### Problem requirements:
Your answer must restate the listing below word for word and contain no images.

### Record set:
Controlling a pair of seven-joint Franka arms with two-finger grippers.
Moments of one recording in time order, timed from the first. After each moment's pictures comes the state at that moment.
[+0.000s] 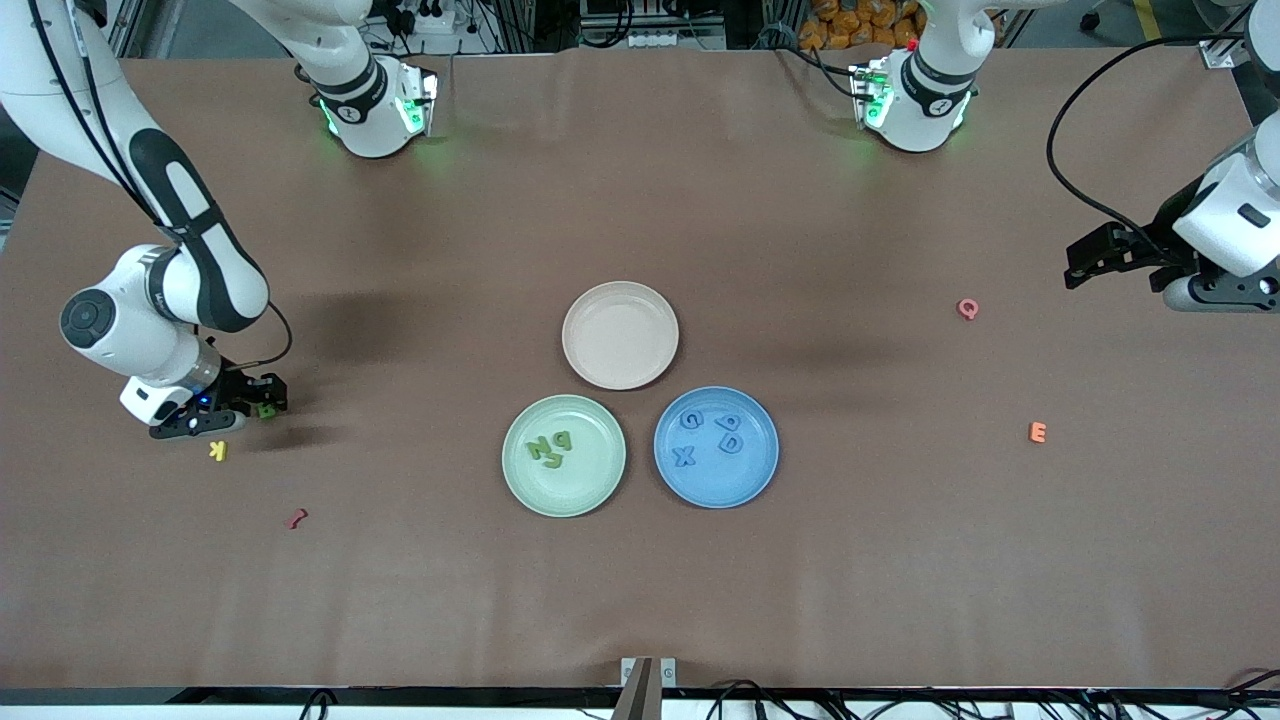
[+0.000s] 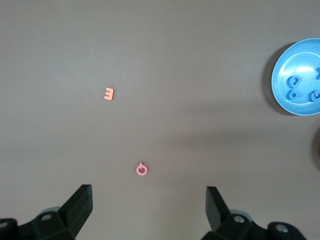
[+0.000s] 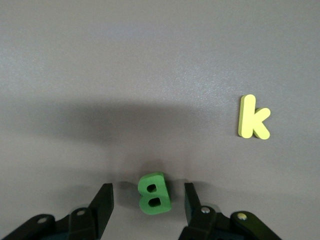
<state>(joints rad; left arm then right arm) -0.04 -0.02 0.00 -1.72 -0.01 1.69 0.01 -0.29 0.50 0.07 -2.11 -0.02 2.65 -0.37</state>
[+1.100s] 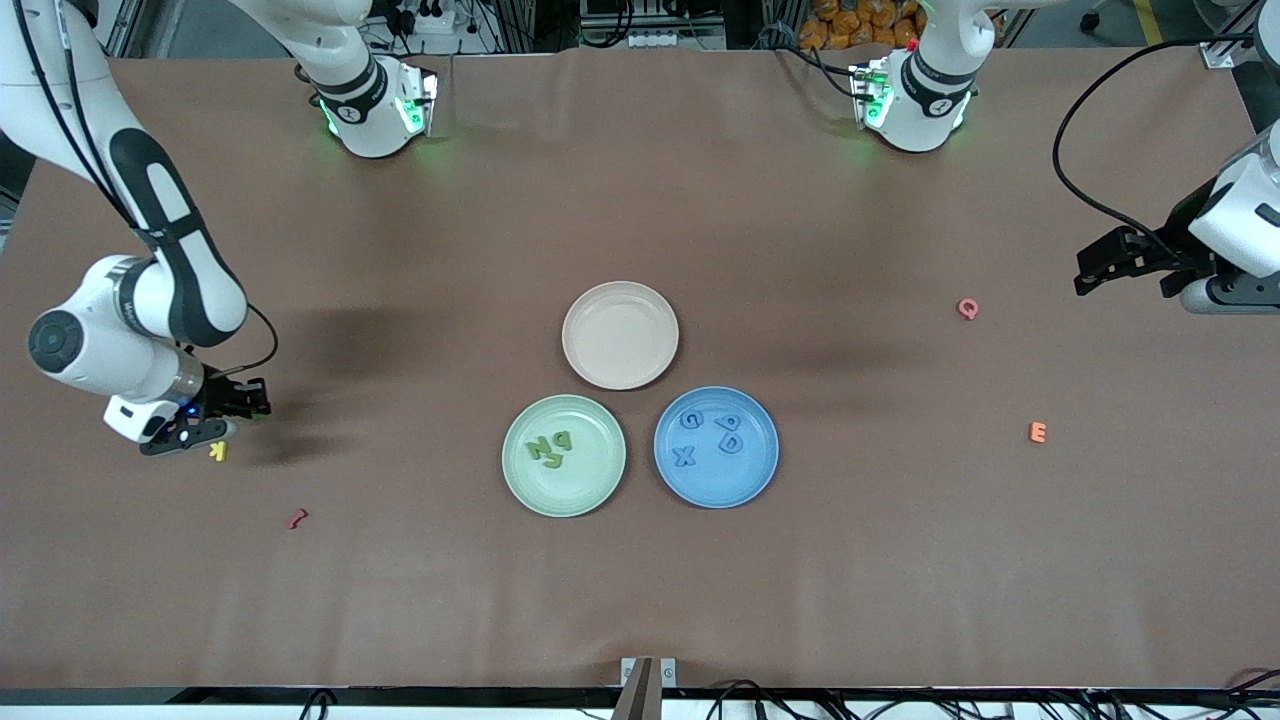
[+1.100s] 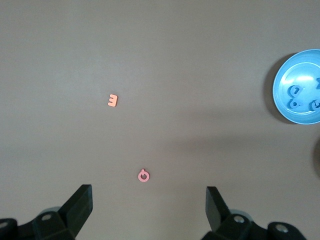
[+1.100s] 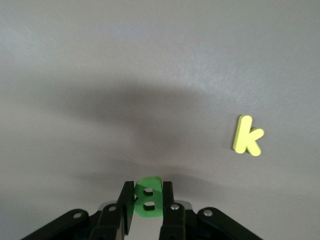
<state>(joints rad) -0.03 -0.02 0.00 -1.72 -0.01 1.72 0.01 -0.29 0.50 0.08 -1.97 -0.02 2.42 -0.46</state>
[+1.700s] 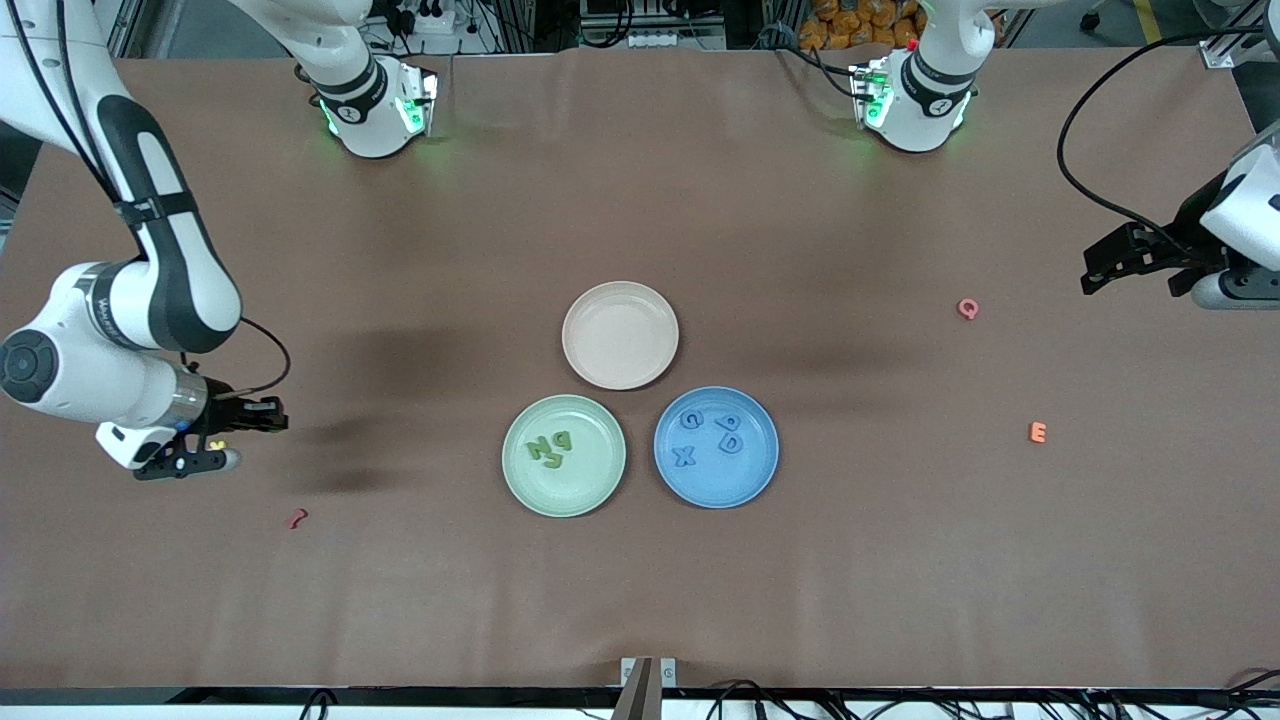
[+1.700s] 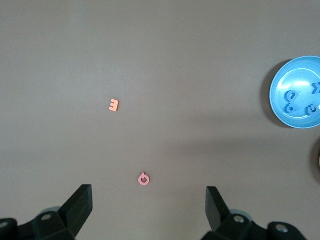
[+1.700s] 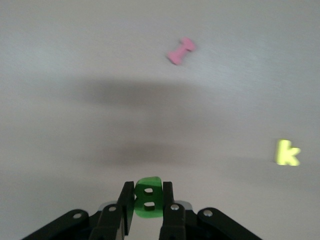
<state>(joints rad) -0.03 -0.03 0.00 -1.70 -0.01 1.71 0.01 -0.28 0.48 0.25 -1.78 -0.02 2.17 -0.14</state>
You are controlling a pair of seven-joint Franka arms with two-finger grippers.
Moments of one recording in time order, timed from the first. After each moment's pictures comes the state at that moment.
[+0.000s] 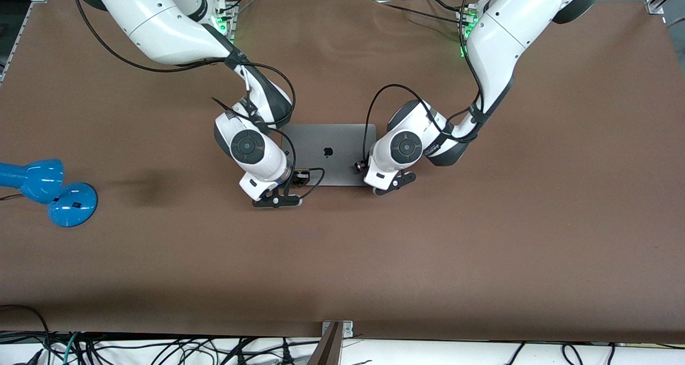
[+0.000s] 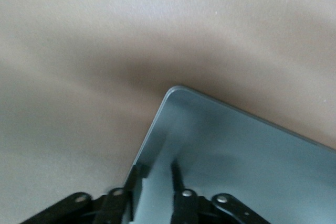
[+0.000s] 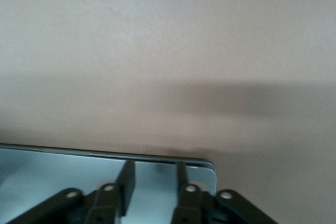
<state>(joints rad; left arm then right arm) -0.23 0.81 -0.46 -1.61 0.05 2.24 -1.07 0.20 0.75 0.41 -1.56 -0.22 2.27 0.61</state>
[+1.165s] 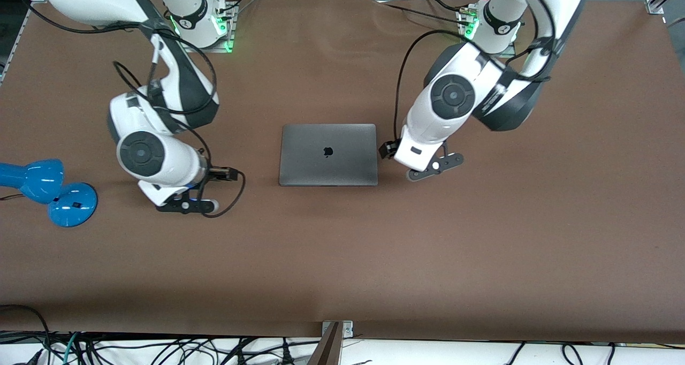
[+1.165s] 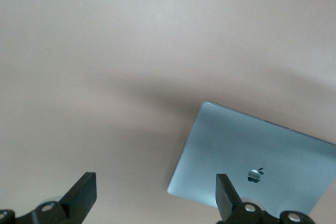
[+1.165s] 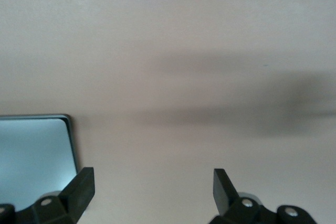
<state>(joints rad) -0.14 0.42 -0.46 -1.57 0.06 1.86 -0.94 -0.02 0.55 0.40 -1.44 -0.22 1.72 0.39</state>
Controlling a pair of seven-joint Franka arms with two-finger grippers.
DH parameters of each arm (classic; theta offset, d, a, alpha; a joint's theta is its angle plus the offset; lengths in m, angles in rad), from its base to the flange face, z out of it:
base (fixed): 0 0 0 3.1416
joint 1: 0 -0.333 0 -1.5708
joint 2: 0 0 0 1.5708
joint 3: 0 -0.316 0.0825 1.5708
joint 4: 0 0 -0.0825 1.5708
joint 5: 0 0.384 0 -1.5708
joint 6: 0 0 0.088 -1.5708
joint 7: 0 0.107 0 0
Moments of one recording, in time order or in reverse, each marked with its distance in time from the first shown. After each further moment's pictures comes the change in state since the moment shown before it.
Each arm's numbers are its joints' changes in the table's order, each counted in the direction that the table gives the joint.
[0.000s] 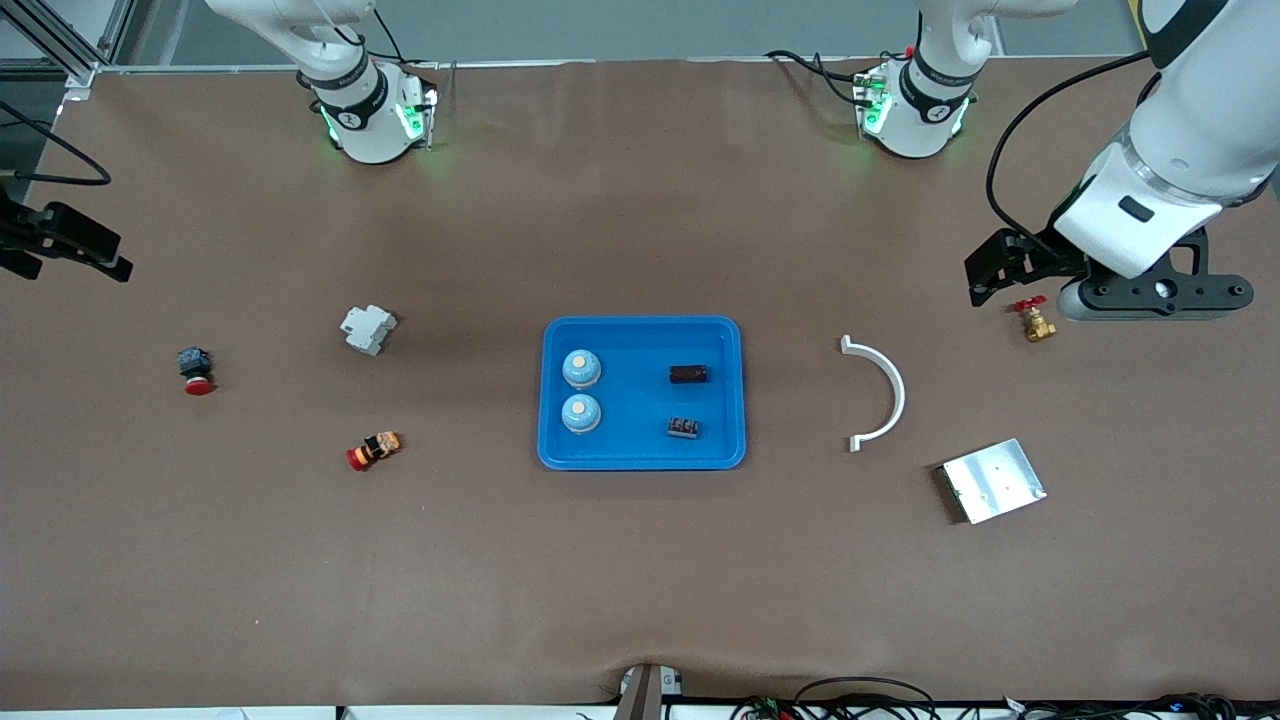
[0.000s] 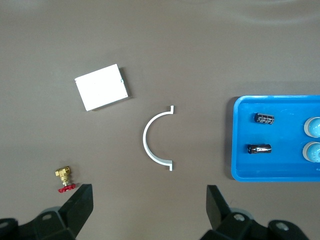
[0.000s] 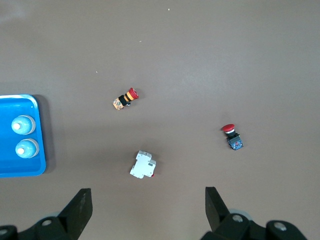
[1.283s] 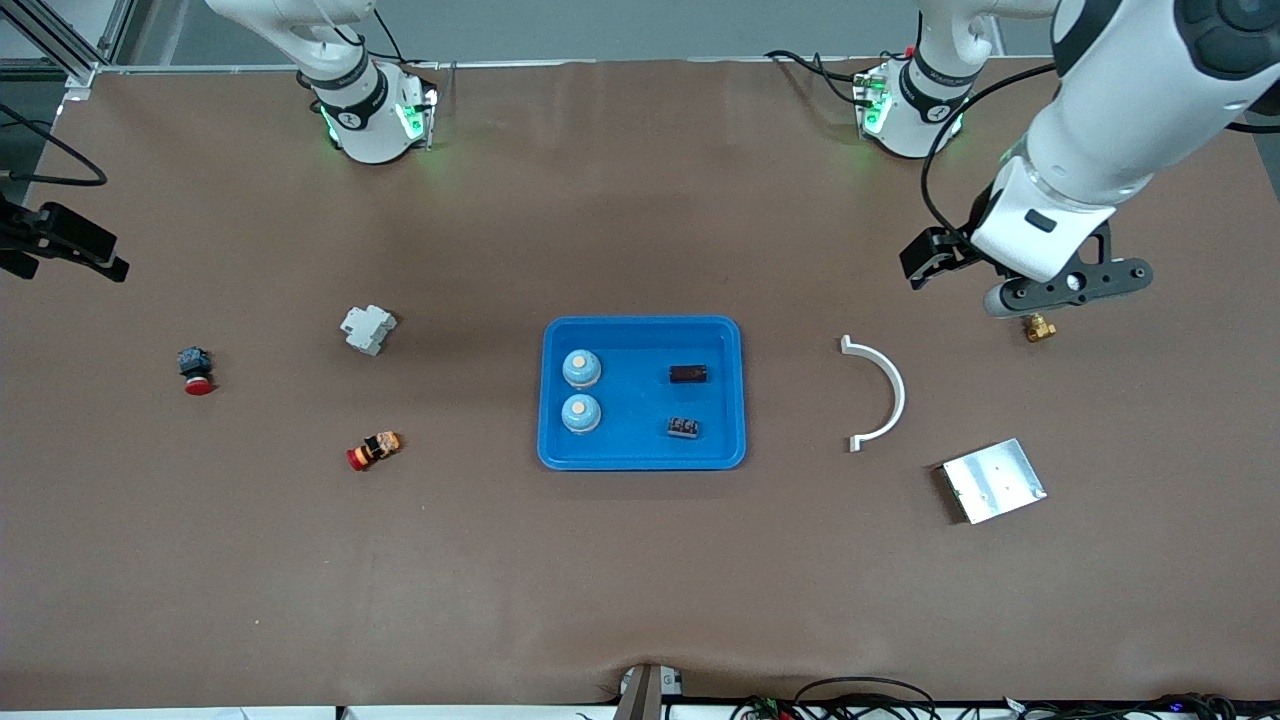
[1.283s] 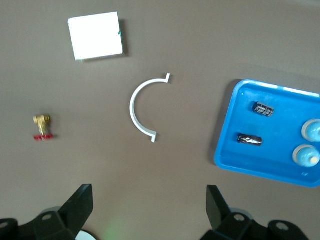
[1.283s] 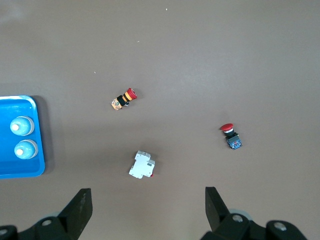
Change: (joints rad) left arm 0.009 -0.006 0.111 0.046 0.000 0.071 -0.377; right arm 0.006 0.000 0.004 0.000 0.000 0.000 0.000
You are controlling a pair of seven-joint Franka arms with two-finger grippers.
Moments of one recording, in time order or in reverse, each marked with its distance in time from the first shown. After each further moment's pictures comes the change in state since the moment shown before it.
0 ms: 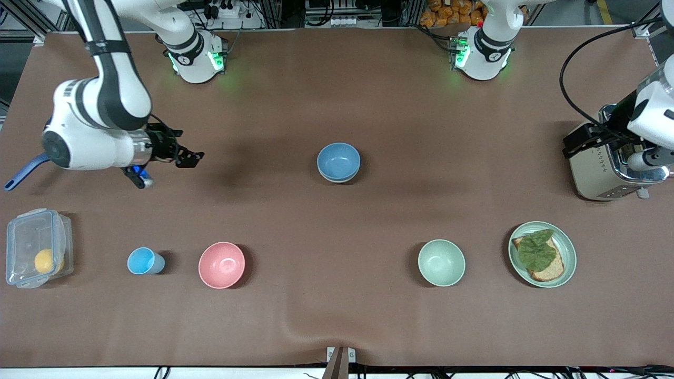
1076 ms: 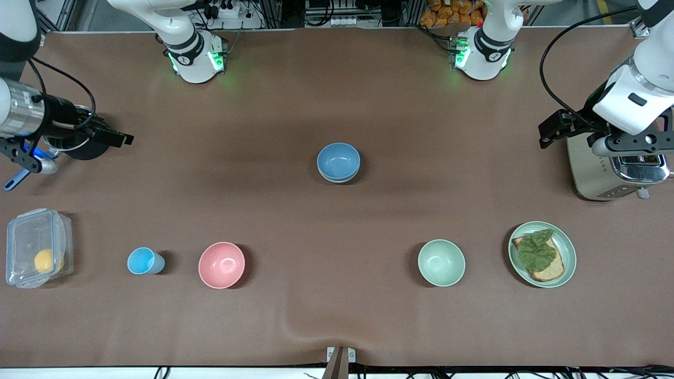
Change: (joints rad) left arm -0.064 -0.016 -0.007 -0.006 -0.023 0.000 0.088; right arm -0.215 -0.082 0.156 0.462 -0.126 -0.334 -0.215
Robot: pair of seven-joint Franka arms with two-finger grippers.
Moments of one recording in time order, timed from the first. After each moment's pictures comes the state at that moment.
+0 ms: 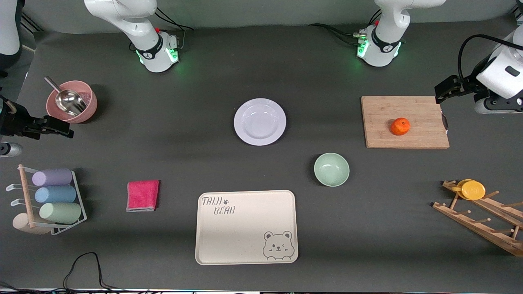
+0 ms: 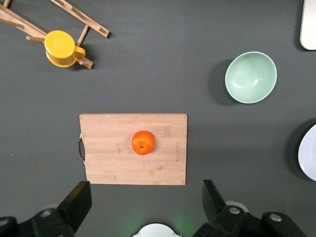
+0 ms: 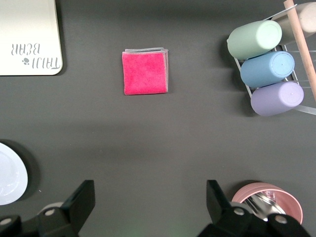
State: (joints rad) left arm -0.08 -0.08 -0.01 -1.67 0.03 1.51 -0.07; right arm -0.02 0.12 -0.03 -1.50 0.00 1.54 -0.05
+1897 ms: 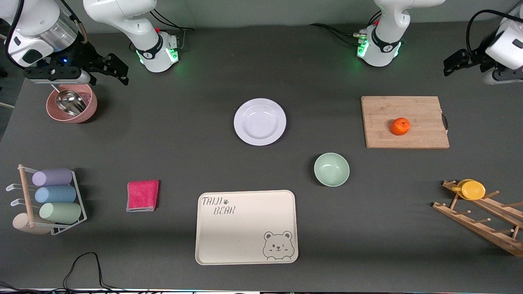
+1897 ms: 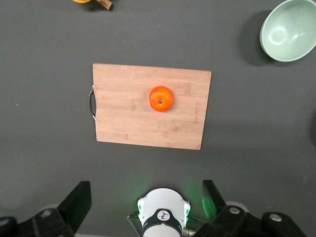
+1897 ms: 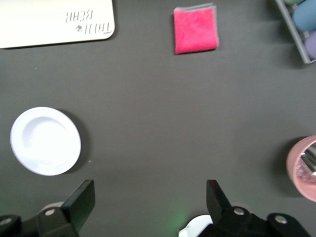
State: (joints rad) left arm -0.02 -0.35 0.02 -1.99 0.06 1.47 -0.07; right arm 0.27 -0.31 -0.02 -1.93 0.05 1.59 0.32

### Answer to this task:
Controlling a pair of seven-joint Franka arms with two-finger grippers.
Moments of one recording in time order, timed from the first. After each moment's pictures comes the state at that moment.
[+0.000s] 
[+0.000s] 
[+0.000s] 
<state>(joints rad; left arm then right arm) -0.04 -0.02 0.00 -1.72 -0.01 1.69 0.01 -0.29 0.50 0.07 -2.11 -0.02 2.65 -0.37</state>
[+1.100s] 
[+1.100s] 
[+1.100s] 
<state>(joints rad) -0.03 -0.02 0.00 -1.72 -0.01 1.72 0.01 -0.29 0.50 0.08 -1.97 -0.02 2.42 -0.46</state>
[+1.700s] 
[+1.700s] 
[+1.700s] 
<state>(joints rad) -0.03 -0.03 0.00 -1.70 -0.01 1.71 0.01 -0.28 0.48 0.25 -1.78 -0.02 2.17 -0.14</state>
You are controlling a pair of seven-joint Franka arms with two-finger grippers.
Moments of one recording in time order, timed from the first. After each moment's pictures comes the state at that moment.
[+0.000s] 
[+0.000s] 
[+0.000s] 
<state>(joints rad; left arm then right arm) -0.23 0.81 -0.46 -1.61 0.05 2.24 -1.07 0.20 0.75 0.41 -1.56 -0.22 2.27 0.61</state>
[+1.165s] 
[+1.165s] 
[+1.165s] 
<state>(joints rad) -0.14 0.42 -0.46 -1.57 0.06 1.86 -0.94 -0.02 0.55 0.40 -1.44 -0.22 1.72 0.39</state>
Controlling a pair of seven-joint Franka arms with two-finger grippers.
DH parameters of each arm (classic; theta offset, d, a, alpha; a joint's theta is its angle plus the offset; lengths in m, angles in rad), from its base to the flange face, z out of it:
base (fixed): 0 0 0 3.1416
joint 1: 0 -0.333 0 -1.5708
joint 2: 0 0 0 1.5708
joint 3: 0 -0.316 0.0825 1.5708
joint 4: 0 0 -0.0825 1.5708
joint 5: 0 0.384 0 -1.5708
joint 6: 0 0 0.088 -1.5708
joint 7: 0 0.107 0 0
Moments of one recording, in time order or in reverse, each marked with its distance in time from the first shown. After each further moment's pictures comes the change in state since the moment shown before it.
Each arm's numbers are its joints' changes in the table's order, each counted in the direction that the table gives the joint.
[0.000s] 
[0.000s] 
[0.000s] 
[1.283s] 
[1.283s] 
[1.283s] 
Change: (joints rad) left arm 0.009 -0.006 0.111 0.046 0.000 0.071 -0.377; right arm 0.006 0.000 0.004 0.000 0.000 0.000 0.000
You are controlling a pair of seven-joint Franka arms with two-finger grippers.
Moments of one recording, in time order or in reverse, each marked with its distance in time from the first shown. After each further moment's pictures comes the change in state since the moment shown before it.
0 ms: 
1076 ms: 
Change: (joints rad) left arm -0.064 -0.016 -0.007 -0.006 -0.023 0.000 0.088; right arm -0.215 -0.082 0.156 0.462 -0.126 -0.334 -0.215
Robot: pair of seven-joint Franka arms with two-finger grippers.
Moments of one recording in time order, timed from the first. After each moment's pictures comes the state at that moment.
+0 ms: 
+0 ms: 
+0 ms: 
State: (joints rad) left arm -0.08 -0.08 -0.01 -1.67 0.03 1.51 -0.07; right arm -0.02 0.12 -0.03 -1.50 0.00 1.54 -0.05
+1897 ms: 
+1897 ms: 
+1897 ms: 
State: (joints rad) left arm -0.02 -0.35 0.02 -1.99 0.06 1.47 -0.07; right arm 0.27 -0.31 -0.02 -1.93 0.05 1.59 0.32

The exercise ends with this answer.